Orthodox Christmas celebrations — We wrap up today at an Orthodox Christmas procession in Georgia—a country that straddles Eastern Europe and West Asia.

Hundreds of people, dressed in costumes depicting nativity scenes, marched through the streets of Tbilisi on Sunday.

Participants collect donations for orphans during the procession.

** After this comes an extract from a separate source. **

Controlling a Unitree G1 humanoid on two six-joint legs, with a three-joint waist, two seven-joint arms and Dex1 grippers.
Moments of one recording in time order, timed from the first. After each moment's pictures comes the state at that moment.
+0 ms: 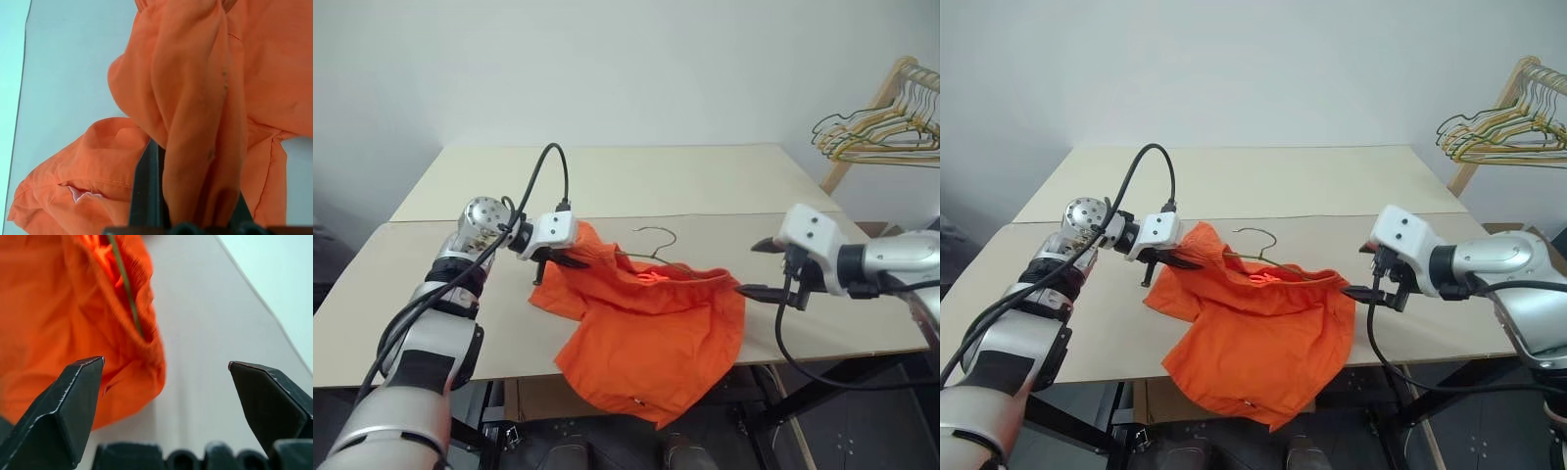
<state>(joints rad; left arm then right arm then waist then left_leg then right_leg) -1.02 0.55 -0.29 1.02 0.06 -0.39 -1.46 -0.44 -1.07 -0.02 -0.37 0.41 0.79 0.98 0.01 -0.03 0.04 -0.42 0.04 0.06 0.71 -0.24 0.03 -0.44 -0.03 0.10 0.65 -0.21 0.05</state>
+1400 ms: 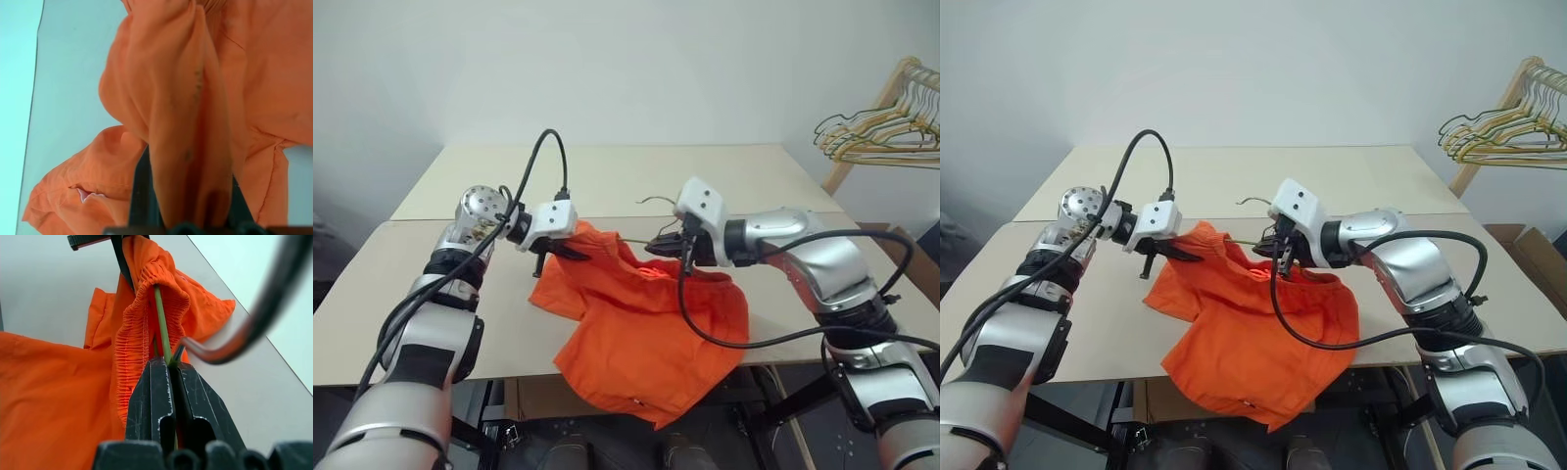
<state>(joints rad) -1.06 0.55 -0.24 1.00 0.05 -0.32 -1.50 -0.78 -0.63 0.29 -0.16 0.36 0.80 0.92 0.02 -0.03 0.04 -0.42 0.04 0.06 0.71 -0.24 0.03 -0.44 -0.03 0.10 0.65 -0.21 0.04</state>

Many Western churches that follow the Gregorian calendar celebrate Christmas on Dec. 25. Orthodox Christians mark the birth of Christ on Jan. 7, keeping with the Julian calendar.

AUDIO: [Church singing]

In Bethlehem, Christians huddled inside the Church of the Nativity for a midnight Mass led by Patriarch Theophilos III. Christians in Gaza City also worshiped together at the Greek Orthodox Church of Saint Porphyrius.

AUDIO: [Singing]

And in Ethiopia, thousands of worshippers prayed outside the Medhane Alem Cathedral in Addis Ababa.

That’s it for today’s WORLD Tour. Reporting for WORLD, I’m Onize Ohikere in Abuja, Nigeria.


WORLD Radio transcripts are created on a rush deadline. This text may not be in its final form and may be updated or revised in the future. Accuracy and availability may vary. The authoritative record of WORLD Radio programming is the audio record.